Let A = {1, 2, 3, 4, 5} and B = {0, 3, 6}. Find A – B and B – A.
A – B = {1, 2, 4, 5}
B – A = {0, 6}
Decide whether each function is 1-1, onto, both, or neither. Let f:{1, 2, 3} → {a, b, c, d}.
1. f = {(1, a), (2, c), (3, a)}
2. f = {(1, d), (2, b), (3, c)}
1. Neither
2. 1-1
Construct the boolean circuit.
¬(p ∧ (q ∨ ¬r))
See slides.
State the converse, inverse, and contrapositive for the following statement. Please use traditional "If..., then..." phrasing.
There is a quiz only if I go to class.
Converse: If I go to class, then there is a quiz.
Inverse: If there is not a quiz, then I do not go to class.
Contrapositive: If I do not go to class, then there is not a quiz.
Identify two methods we could use to prove the following statement and what we would assume for each method.
Let n be an integer. If 3n + 2 is even, then n is even.
Proof by contrapositive: Assume n is odd.
Proof by contradiction: Assume by contradiction that 3n + 2 is even and that n is odd.
Find |{a, {a}, {a, {a}}}|
3
Decide whether each function is 1-1, onto, both, or neither. Let f: 𝑍 → 𝑍 (integers).
1. f(x) = 2x
2. f(x) = x + 5
3. f(x) = |x|
1. 1-1, but not onto
2. Bijective
3. Neither
Let K(x, y) be the statement “x knows y,” where the domain for both x and y consists of all people in the world. Use quantifiers to express the following statement:
“There is somebody who nobody knows."
∃y∀x (¬K(x, y))
Suppose there are three trunks with inscriptions. Trunk 1 says “The treasure is in Trunk 3,” Trunk 2 says “The treasure is in Trunk 1,” and Trunk 3 says “This trunk is empty.” A Queen who never lies says "Exactly two of the inscriptions are true." Which trunk the treasure is in?
Treasure is in Trunk 1.
Prove the following statement:
Let x, y 𝜖 ℝ. If xy is irrational, then x is irrational or y is irrational.
Proof by contrapositive or contradiction.
Construct P(A) for A = {a, b, {c}}.
What can you say about the number of elements in a power set of a set with n elements? (Ex: |P(B)| if |B| = n)
P(A) = {{}, {a}, {b}, {{c}}, {a, b}, {a, {c}}, {b, {c}}, {a, b, {c}}}.
If |B| = n, then |P(B)| = 2n
Let f: R → R and f(x) = 5x - 7.
Does f have a valid inverse?
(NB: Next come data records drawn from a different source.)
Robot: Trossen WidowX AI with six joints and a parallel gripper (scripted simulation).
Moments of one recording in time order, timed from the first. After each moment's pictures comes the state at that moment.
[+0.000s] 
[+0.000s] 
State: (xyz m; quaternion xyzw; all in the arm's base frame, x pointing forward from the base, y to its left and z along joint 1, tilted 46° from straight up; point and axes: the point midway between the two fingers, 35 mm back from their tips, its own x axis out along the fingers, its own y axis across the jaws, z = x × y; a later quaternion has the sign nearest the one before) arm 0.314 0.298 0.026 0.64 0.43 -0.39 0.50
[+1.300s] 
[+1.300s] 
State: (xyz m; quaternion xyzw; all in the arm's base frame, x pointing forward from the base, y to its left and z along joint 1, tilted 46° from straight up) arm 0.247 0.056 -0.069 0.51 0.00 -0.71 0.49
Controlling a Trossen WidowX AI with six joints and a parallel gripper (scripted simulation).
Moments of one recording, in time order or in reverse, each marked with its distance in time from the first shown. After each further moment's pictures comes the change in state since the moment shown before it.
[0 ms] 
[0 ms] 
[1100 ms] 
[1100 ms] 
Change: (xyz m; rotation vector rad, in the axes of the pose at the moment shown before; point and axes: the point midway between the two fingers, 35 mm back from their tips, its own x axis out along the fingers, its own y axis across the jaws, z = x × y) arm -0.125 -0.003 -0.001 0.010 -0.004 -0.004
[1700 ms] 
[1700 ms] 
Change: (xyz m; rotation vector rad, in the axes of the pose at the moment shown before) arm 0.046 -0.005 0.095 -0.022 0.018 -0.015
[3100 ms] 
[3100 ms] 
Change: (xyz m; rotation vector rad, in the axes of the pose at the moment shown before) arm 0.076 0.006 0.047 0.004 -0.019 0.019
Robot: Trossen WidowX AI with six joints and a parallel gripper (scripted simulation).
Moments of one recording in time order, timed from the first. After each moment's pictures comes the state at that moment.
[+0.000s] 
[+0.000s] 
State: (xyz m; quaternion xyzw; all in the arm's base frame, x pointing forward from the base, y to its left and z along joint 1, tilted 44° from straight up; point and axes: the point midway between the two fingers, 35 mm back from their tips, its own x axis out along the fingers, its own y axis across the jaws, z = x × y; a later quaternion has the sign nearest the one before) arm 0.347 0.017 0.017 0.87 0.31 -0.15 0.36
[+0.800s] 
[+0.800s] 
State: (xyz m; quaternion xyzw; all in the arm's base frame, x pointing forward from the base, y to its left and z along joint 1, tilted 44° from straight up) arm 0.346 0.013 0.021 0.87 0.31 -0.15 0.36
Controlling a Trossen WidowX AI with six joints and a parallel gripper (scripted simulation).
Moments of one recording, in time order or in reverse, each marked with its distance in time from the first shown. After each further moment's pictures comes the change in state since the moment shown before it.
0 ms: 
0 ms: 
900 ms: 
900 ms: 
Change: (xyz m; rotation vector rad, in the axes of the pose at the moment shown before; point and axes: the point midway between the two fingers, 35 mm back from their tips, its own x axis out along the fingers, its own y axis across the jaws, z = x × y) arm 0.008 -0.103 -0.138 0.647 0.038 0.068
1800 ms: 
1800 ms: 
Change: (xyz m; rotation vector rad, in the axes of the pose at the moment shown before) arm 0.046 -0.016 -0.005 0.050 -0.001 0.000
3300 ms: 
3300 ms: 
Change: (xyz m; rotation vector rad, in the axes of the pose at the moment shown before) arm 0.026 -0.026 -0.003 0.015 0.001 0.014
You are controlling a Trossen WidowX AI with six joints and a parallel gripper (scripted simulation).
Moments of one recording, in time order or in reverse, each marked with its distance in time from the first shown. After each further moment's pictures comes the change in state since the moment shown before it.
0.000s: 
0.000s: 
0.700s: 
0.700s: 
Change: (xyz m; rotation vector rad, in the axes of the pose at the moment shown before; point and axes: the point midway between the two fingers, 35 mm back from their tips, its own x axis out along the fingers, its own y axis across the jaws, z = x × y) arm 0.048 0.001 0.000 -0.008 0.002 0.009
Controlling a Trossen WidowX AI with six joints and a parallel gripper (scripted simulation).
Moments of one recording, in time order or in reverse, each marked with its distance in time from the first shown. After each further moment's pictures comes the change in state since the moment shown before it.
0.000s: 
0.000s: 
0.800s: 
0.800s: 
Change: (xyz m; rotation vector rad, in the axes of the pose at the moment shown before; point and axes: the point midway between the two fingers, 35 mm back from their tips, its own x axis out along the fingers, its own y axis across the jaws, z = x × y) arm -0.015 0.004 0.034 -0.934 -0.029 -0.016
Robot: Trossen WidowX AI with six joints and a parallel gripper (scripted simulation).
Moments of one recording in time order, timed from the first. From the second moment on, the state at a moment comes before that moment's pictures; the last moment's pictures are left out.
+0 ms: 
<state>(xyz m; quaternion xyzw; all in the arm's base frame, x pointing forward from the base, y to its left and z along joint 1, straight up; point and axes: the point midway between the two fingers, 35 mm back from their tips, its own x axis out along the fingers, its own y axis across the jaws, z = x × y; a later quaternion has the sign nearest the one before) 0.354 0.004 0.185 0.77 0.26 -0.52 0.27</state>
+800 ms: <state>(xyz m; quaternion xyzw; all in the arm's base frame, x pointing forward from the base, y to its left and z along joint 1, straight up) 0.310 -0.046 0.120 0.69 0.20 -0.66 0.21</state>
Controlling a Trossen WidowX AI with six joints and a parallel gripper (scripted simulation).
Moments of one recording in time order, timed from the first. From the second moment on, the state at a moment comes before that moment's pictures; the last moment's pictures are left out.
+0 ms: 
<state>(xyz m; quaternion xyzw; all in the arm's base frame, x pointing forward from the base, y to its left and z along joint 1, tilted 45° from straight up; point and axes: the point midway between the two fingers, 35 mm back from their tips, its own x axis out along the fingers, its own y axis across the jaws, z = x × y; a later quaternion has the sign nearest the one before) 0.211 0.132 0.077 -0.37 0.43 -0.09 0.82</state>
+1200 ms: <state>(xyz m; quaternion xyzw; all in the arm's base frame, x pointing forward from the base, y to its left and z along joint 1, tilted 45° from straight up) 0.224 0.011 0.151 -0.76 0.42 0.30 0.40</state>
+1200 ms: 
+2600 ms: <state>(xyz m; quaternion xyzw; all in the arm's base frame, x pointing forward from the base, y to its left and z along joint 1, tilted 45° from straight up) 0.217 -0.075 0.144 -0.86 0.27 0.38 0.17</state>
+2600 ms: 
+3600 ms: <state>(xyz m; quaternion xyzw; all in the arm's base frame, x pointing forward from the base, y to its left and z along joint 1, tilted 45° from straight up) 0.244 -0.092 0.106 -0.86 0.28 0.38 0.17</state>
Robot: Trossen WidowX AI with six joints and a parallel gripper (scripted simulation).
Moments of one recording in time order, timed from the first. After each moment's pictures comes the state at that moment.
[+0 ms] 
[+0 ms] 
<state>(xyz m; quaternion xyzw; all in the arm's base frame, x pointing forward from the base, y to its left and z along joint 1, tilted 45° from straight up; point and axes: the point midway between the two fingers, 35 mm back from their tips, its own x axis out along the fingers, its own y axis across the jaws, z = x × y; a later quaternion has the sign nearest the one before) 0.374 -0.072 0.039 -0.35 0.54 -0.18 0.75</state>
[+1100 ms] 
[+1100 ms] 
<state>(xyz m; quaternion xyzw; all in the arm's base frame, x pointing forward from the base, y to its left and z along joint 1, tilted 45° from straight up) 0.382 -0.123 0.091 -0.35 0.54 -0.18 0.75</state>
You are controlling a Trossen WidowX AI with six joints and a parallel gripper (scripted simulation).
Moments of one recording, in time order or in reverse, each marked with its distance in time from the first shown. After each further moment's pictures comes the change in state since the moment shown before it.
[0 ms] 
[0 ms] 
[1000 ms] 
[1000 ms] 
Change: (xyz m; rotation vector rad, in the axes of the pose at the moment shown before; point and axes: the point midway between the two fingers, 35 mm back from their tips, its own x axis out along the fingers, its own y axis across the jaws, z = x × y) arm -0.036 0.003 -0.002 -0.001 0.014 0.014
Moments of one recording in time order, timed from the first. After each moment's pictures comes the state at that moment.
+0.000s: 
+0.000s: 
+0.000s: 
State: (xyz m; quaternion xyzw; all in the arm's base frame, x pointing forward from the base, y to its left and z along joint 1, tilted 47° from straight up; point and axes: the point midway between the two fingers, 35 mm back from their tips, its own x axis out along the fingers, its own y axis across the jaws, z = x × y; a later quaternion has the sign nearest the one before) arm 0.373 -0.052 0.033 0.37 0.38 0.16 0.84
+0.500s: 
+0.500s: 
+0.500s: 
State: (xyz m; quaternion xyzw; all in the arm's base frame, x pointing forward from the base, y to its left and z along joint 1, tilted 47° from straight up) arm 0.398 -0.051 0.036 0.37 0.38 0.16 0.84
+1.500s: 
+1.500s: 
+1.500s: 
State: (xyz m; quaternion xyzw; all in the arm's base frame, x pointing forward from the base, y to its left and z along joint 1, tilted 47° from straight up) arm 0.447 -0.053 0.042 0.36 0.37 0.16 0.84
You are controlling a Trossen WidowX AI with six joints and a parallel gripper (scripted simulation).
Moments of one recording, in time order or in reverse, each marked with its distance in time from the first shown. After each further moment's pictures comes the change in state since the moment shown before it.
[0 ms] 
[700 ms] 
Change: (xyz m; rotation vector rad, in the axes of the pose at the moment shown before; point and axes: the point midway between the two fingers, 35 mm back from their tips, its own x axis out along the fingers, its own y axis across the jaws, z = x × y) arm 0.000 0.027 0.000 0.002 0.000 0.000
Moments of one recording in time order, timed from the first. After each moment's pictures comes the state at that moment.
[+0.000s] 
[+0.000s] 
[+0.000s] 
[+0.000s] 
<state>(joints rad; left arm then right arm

If yes, find it and prove your solution.
*You do NOT need to prove that f has an inverse.
f-1(x) = (x + 7)/5
Proof: show f(f-1(x)) = x = f-1(f(x)).
There are three types of people: knights who always tell the truth, knaves who always lie, and spies who can either lie or tell the truth. You encounter three people, A, B, and C. You know one of these people is a knight, one is a knave, and one is a spy. What can you determine about these three people if A says “I am the knight,” B says “I am the knave,” and C says “B is the knight.”
A is the knight, B is the spy, and C is the knave.